Resulta que llegó un man a decir que nos habíamos ganado un obsequio con Claro. Preguntó por mi mamá porque el servicio está a su nombre, pero salí yo porque soy quien está pendiente de ese pago y porque la tragedia familiar había llegado como un espanto a plena luz del día.
Salí yo a preguntar qué se le ofrecía y resulta que el man me aseguraba que Claro nos había mandado algo, pero que esta empresa —la de domicilios— no estaba segura de que hubiera llegado; el man era, según dijo, un supervisor.
Recibí una hoja donde estaba la firma de mi mamá. Comprobé que no era su letra o la mía para justificar el obsequio que no recibimos. Eso dije: que no era nuestra letra y que desconocíamos el papel, la letra, el regalo y los porqués.

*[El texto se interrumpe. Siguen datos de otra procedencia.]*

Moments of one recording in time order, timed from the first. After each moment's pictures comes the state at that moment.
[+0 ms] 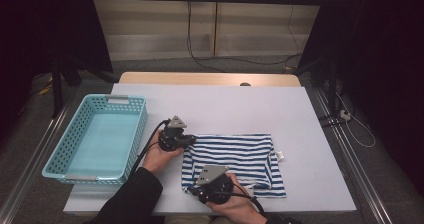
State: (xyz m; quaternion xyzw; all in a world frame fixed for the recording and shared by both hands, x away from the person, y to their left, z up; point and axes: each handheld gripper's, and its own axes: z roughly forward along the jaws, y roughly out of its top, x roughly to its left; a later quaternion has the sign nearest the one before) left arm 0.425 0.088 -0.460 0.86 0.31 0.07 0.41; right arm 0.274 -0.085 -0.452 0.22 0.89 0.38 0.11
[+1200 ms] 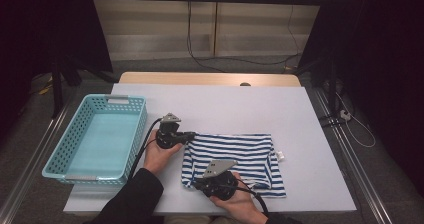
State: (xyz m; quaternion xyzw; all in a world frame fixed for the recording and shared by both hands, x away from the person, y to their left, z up) left arm 0.429 0.096 -0.457 0.81 0.38 0.03 0.45; right arm 0.281 -0.097 -0.454 0.27 0.87 0.42 0.07
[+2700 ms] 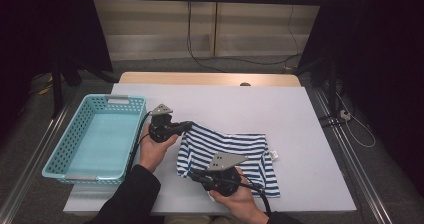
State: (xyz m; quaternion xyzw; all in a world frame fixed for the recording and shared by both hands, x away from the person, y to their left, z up) left arm 0.429 0.112 -0.417 0.78 0.37 0.06 0.50; right arm 0.278 -0.100 -0.414 0.27 0.82 0.50 0.08
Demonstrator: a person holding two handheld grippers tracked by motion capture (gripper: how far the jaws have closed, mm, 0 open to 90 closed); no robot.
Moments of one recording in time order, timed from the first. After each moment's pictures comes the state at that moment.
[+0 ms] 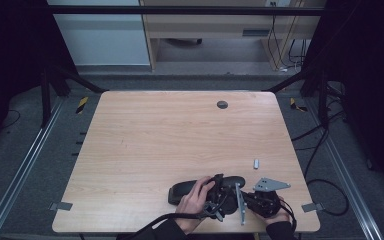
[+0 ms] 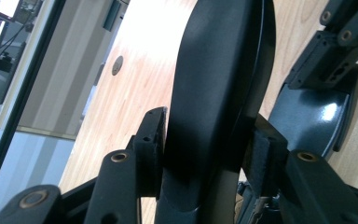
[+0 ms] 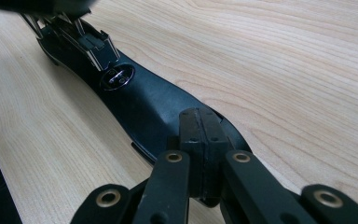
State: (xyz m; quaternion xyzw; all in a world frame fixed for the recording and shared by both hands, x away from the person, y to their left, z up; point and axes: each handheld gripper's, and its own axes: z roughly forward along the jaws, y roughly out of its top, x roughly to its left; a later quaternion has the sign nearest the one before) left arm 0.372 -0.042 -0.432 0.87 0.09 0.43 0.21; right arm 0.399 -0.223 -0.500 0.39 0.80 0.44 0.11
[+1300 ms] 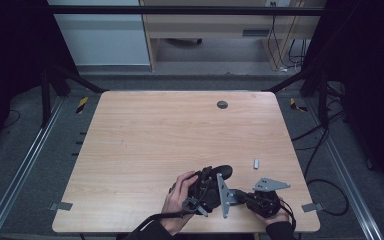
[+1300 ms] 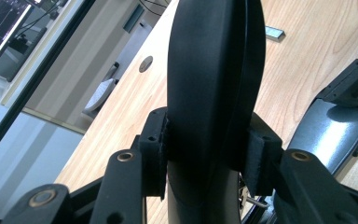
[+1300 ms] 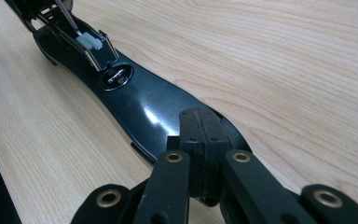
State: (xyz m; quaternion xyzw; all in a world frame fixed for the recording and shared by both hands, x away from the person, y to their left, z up) left arm 0.368 -0.003 -0.395 0.85 0.16 0.43 0.28; right arm 0.399 -0.222 -0.500 0.39 0.80 0.43 0.11
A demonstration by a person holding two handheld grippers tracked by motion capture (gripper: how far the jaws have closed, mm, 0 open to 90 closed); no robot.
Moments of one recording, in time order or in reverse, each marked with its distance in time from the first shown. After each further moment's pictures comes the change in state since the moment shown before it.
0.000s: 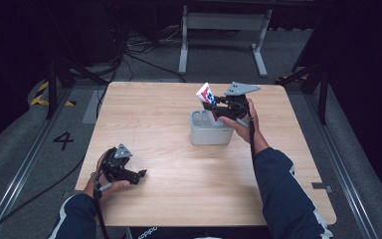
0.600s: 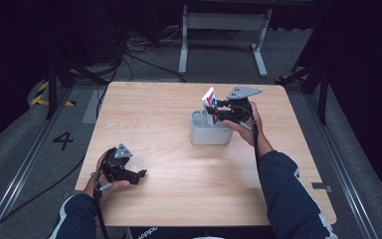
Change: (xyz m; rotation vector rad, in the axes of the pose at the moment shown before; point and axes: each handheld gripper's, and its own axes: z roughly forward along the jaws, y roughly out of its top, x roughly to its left) left arm 0.000 0.000 0.000 0.001 -0.002 -0.002; right arm 0.000 -0.009 -0.007 0.046 0.004 -0.013
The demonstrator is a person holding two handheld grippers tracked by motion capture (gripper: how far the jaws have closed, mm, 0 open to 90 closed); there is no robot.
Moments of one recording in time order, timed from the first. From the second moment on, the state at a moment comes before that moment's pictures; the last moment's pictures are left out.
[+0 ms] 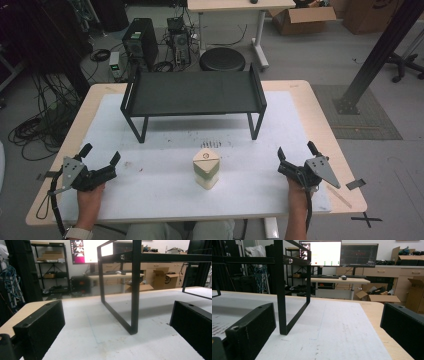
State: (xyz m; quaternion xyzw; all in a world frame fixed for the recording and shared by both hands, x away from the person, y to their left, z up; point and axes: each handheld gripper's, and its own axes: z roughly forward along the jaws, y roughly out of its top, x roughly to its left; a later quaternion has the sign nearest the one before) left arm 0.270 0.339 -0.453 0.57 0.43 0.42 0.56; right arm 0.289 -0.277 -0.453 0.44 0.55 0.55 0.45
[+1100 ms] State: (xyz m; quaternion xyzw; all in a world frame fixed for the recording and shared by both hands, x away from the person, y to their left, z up) left arm 0.270 0.339 -0.453 0.57 0.43 0.42 0.56; right arm 0.281 -0.274 -0.433 0.44 0.57 0.55 0.42
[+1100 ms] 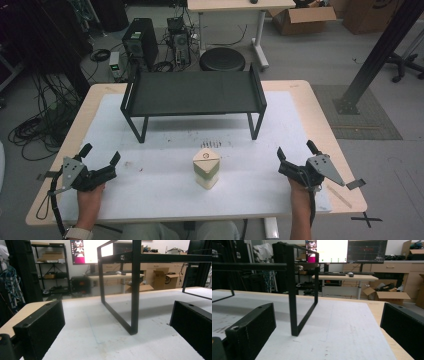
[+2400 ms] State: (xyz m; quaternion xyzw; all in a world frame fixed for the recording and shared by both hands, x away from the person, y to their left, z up) left arm 0.270 0.339 -0.453 0.57 0.43 0.42 0.56; right arm 0.238 -0.193 -0.378 0.32 0.65 0.62 0.30
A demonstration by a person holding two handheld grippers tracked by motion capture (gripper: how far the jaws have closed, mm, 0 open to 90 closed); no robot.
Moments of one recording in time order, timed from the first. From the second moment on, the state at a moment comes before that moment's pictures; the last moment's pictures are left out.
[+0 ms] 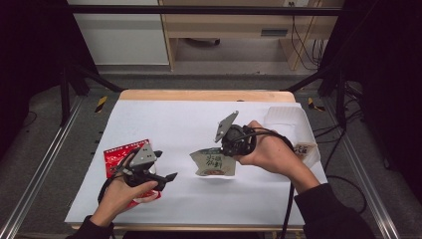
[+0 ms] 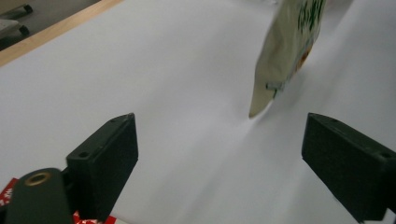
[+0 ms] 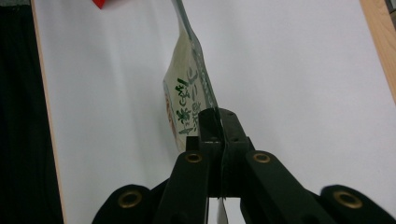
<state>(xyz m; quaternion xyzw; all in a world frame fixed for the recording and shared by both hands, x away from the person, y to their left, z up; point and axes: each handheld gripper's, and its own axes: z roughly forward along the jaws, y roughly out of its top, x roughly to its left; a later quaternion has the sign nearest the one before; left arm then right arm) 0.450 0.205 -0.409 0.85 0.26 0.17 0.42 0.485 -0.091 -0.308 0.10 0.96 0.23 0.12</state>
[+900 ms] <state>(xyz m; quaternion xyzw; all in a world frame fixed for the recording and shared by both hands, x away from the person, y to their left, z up) 0.446 0.215 -0.443 0.84 0.30 0.20 0.41 0.507 -0.162 -0.246 0.15 0.94 0.26 0.16</state>
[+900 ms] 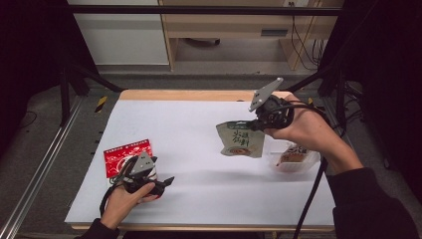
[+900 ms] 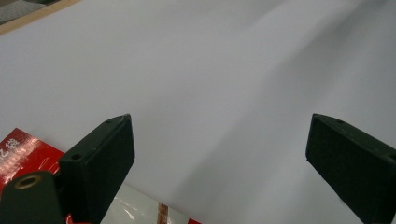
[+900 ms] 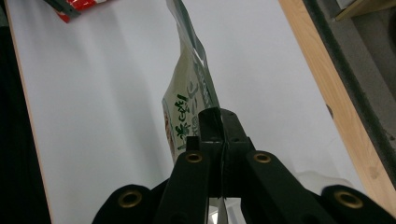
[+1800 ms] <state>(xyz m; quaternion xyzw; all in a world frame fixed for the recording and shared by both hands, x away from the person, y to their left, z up) 0.449 0.222 -0.445 0.83 0.31 0.20 0.41 0.532 -0.226 -0.202 0.23 0.90 0.30 0.22</state>
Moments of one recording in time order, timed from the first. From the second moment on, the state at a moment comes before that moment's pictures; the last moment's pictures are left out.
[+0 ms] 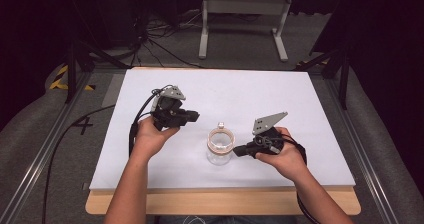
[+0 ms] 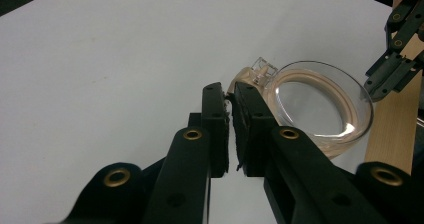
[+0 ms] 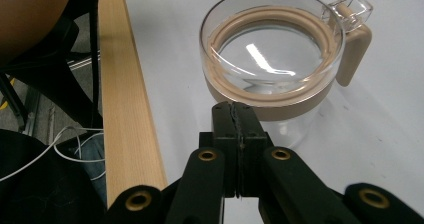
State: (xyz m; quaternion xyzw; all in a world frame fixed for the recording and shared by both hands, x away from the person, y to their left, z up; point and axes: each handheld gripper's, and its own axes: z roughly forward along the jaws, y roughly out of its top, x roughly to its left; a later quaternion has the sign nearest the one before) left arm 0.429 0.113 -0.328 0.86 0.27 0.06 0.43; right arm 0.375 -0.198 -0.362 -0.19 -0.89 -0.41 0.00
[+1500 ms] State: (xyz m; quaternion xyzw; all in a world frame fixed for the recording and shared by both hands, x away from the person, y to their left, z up) left arm 0.426 0.180 -0.362 0.81 0.39 0.11 0.42; right arm 0.446 -0.313 -0.364 -0.32 -0.83 -0.43 -0.12
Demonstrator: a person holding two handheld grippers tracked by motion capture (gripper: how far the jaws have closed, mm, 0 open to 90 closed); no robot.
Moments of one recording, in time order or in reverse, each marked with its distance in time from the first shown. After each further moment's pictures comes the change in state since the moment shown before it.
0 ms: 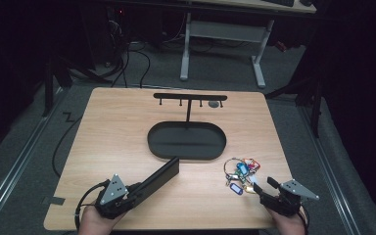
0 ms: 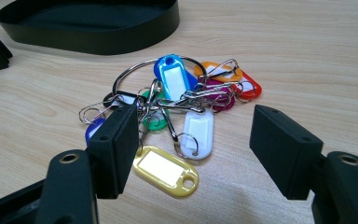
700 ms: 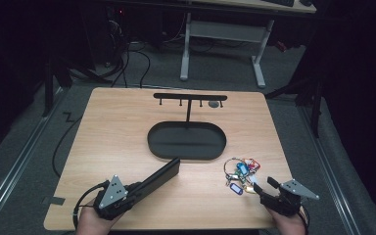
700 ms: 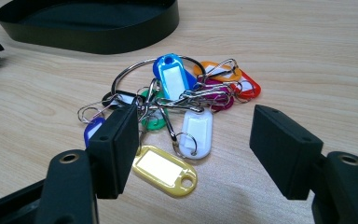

El ahora supervisor me dijo que eso estaba pasando: se mandaban los obsequios y los domiciliarios se andaban quedando con ellos, por eso le tocaba supervisar. Aseguró, luego de un fuerte refuerzo acerca del sitio donde trabajaba, que iba a tener mi regalo, «Ese es mi trabajo», dijo.
Me dio un teléfono y me dijo que llamara; era, según dijo, el de la empresa donde trabajaba; me dio, además, su número personal por razones que desconozco. Debía llamar a la empresa para decir que no recibí de Claro lo que el supervisor decía que debí recibir. Llamé.
Me contestó alguien que aseguró ser el gerente. Estuvo atento a lo que yo le decía. Me pidió la dirección de mi casa y apuntó un par de cosas que no puedo imaginar qué eran. Le pedí su nombre y me noté, casi con autovergüenza, que yo tenía un raro entusiasmo por el regalo: «Es una crispetera y un paquete de crispeta», aseguró.
Me imaginé un electrodoméstico que no necesitaba, pero que sería increíble para las crispetas que no hago para ninguna película.
Con las horas, olvidé el asunto, pero regresó a mi mente en la noche cuando, en un ataque de sensatez, decidí averiguar por la empresa de domicilios. No encontré número telefónico en Barranquilla; la sede estaba en Bogotá y, al llamar, no era horario hábil: la voz de máquina repetía como un rosario sin fin las opciones para hundir la tecla 1 o la tecla 5.
Empecé a pensar si no era todo un fraude y un intento de atraco. Recordé que unos días antes, mientras venía de la tienda, noté a un parrillero de una moto que señaló mi casa como en sentencia en un circo romano, y tuve miedo.
Me empecé a hacer preguntas: ¿De dónde a acá Claro me daría algo si nunca lo había hecho? ¿Por qué si el supervisor era justo eso tenía que ser yo quien reportara la inconformidad? Si su trabajo era ese, ¿por qué no lo hacía él? ¿Por qué, de manera sospechosa, reforzaba que era supervisor de una empresa de la que no conseguí teléfono en la ciudad? ¿Por qué el propio gerente me contestaría el teléfono? Recordé que, en realidad, nunca leí el papel y que solo vi la letra para desautorizar su autenticidad. Se me vino a la mente que el supervisor halagó mis tatuajes y que su voz, ahora llevada por mis prejuicios, me hicieron dudar de ese hombre.